Exercise details |
Output exactly, and only, the stretch of lines beginning at the line with "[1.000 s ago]" and ending at the last line of the listing below. Drop the pictures.

Data to examine |
+++

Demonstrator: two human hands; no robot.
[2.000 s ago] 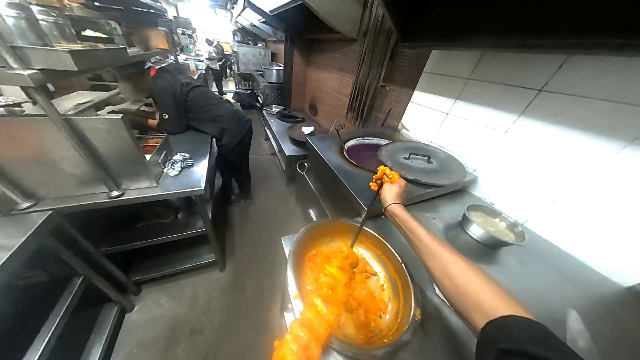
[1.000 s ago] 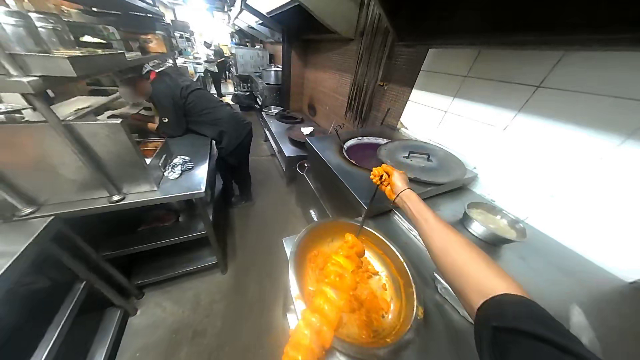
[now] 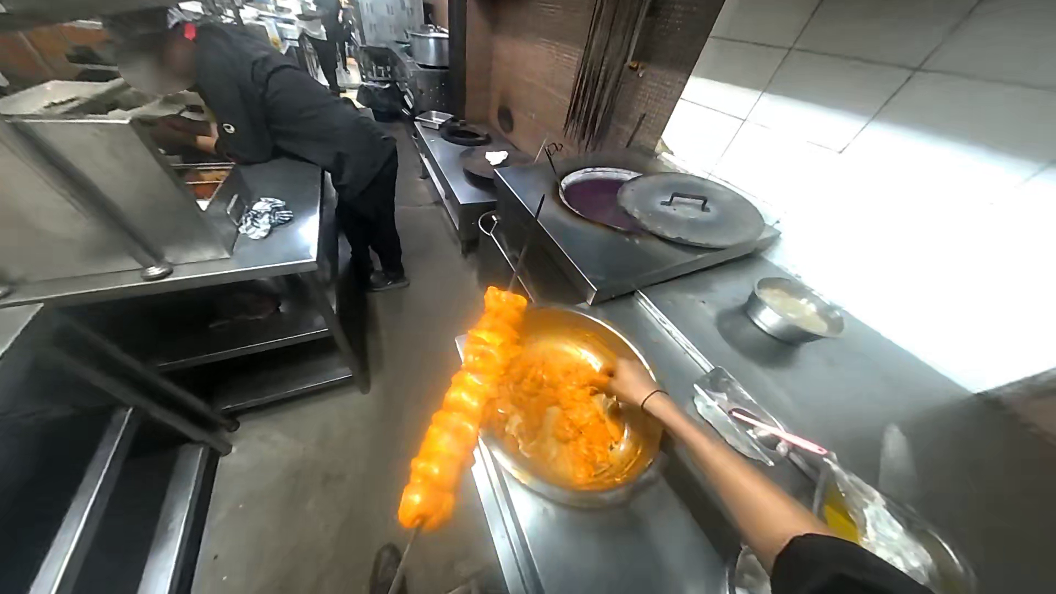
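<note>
My right hand [image 3: 624, 384] reaches inside the right wall of a large steel bowl [image 3: 569, 495], its fingers at the orange marinated mixture [image 3: 569, 404] and partly hidden. A long metal skewer [image 3: 528, 243] threaded with orange-coated pieces of food [image 3: 466, 404] slants over the bowl's left side, its bare tip pointing up toward the round oven opening. The skewer's lower end leaves the bottom of the view. My left hand is out of sight.
A round metal lid [image 3: 691, 209] partly covers the oven opening [image 3: 598, 198]. On the counter stand a small steel bowl [image 3: 794, 309] and a clear tray [image 3: 742, 412] with a pink-handled tool. Across the aisle, a person in black [image 3: 289, 124] leans over a steel table [image 3: 280, 247].
My right hand has moved from the skewer's upper part down into the bowl. The skewer's tip now shows bare, and the coated pieces stand higher, beside the bowl's left rim.
</note>
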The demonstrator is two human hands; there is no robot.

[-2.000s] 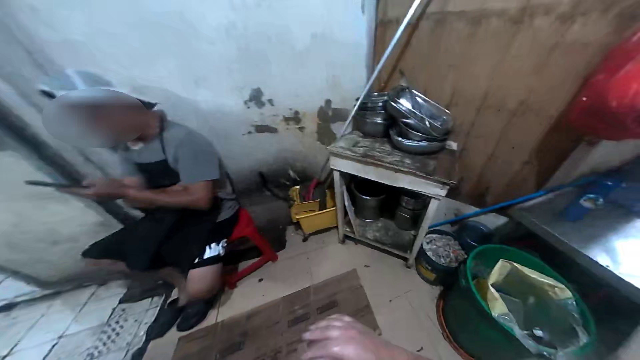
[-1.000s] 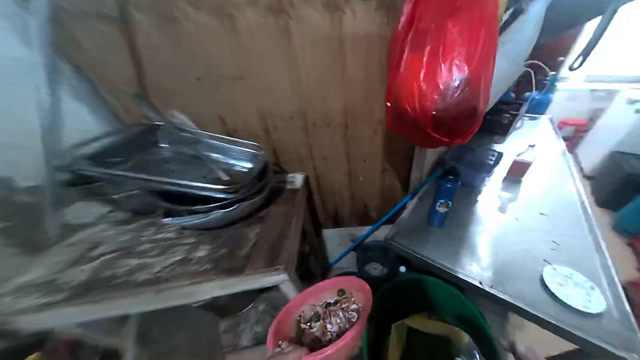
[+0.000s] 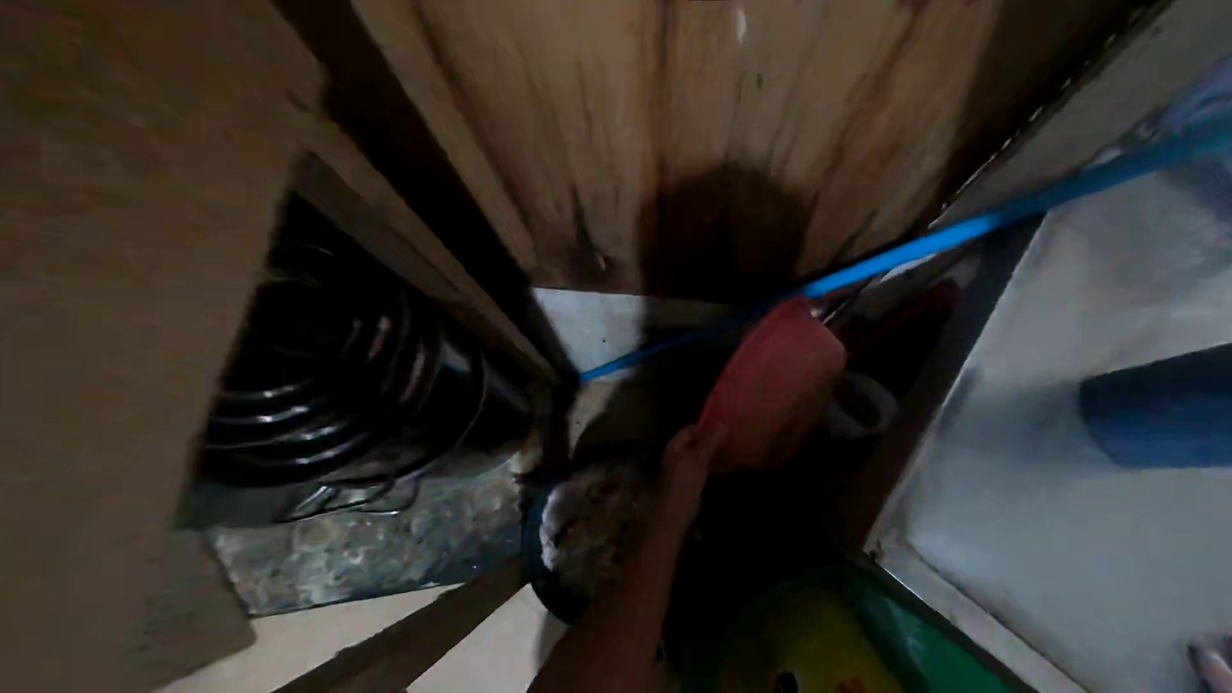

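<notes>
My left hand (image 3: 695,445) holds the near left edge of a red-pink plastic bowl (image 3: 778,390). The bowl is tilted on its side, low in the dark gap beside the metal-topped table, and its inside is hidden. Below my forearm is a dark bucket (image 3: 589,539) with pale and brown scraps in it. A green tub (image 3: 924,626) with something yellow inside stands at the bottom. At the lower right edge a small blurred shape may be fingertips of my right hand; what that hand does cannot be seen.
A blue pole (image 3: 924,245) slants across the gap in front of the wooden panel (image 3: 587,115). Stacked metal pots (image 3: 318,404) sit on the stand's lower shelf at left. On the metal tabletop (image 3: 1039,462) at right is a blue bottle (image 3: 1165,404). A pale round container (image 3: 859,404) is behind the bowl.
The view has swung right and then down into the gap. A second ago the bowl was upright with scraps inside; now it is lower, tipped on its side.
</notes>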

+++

Final answer |
[1.000 s ago] 
[now] 
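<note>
My right hand [image 3: 624, 384] reaches inside the right wall of a large steel bowl [image 3: 569, 495], its fingers at the orange marinated mixture [image 3: 569, 404] and partly hidden. A long metal skewer [image 3: 528, 243] threaded with orange-coated pieces of food [image 3: 466, 404] slants over the bowl's left side, its bare tip pointing up toward the round oven opening. The skewer's lower end leaves the bottom of the view. My left hand is out of sight.
A round metal lid [image 3: 691, 209] partly covers the oven opening [image 3: 598, 198]. On the counter stand a small steel bowl [image 3: 794, 309] and a clear tray [image 3: 742, 412] with a pink-handled tool. Across the aisle, a person in black [image 3: 289, 124] leans over a steel table [image 3: 280, 247].
My right hand has moved from the skewer's upper part down into the bowl. The skewer's tip now shows bare, and the coated pieces stand higher, beside the bowl's left rim.
</note>
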The demonstrator is two human hands; there is no robot.

[-2.000s] 
[-1.000s] 
[+0.000s] 

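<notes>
My left hand (image 3: 695,445) holds the near left edge of a red-pink plastic bowl (image 3: 778,390). The bowl is tilted on its side, low in the dark gap beside the metal-topped table, and its inside is hidden. Below my forearm is a dark bucket (image 3: 589,539) with pale and brown scraps in it. A green tub (image 3: 924,626) with something yellow inside stands at the bottom. At the lower right edge a small blurred shape may be fingertips of my right hand; what that hand does cannot be seen.
A blue pole (image 3: 924,245) slants across the gap in front of the wooden panel (image 3: 587,115). Stacked metal pots (image 3: 318,404) sit on the stand's lower shelf at left. On the metal tabletop (image 3: 1039,462) at right is a blue bottle (image 3: 1165,404). A pale round container (image 3: 859,404) is behind the bowl.
The view has swung right and then down into the gap. A second ago the bowl was upright with scraps inside; now it is lower, tipped on its side.
</notes>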

With this, the exercise has been completed.